» Description of the task
Could you please return each line of the data that has the word "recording"?

» Available data

====

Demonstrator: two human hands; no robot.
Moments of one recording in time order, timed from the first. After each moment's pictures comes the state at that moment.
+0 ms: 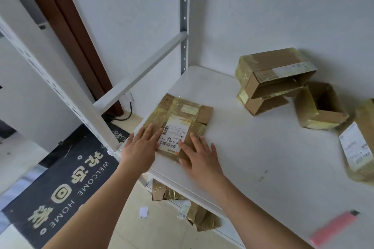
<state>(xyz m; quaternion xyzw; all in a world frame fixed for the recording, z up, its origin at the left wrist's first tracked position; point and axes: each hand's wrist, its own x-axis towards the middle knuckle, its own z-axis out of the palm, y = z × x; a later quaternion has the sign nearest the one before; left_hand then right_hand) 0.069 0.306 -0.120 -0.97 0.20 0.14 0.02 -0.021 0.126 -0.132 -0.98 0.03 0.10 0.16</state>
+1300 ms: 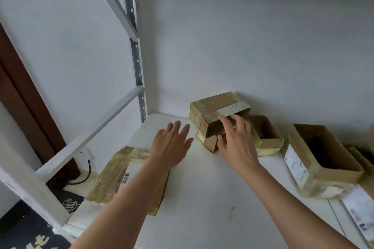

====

» Output of the task
Moments of one recording in time order, timed from the first. After each moment's pictures comes the state at that moment.
<state>(xyz m; quaternion xyzw; all in a world frame fixed for the recording, z up, its origin at the left wrist's first tracked position; point and axes: each hand's wrist, its own x-axis towards the middle knuckle, its own z-axis out of the palm, y = z × x; a later quaternion has the sign nearest the one before; left_hand then right_hand) 0.069 0.306 -0.120 -0.97 0.20 0.14 0.02 -0.021 0.126 -0.132 -0.98 0.03 0.10 0.16</state>

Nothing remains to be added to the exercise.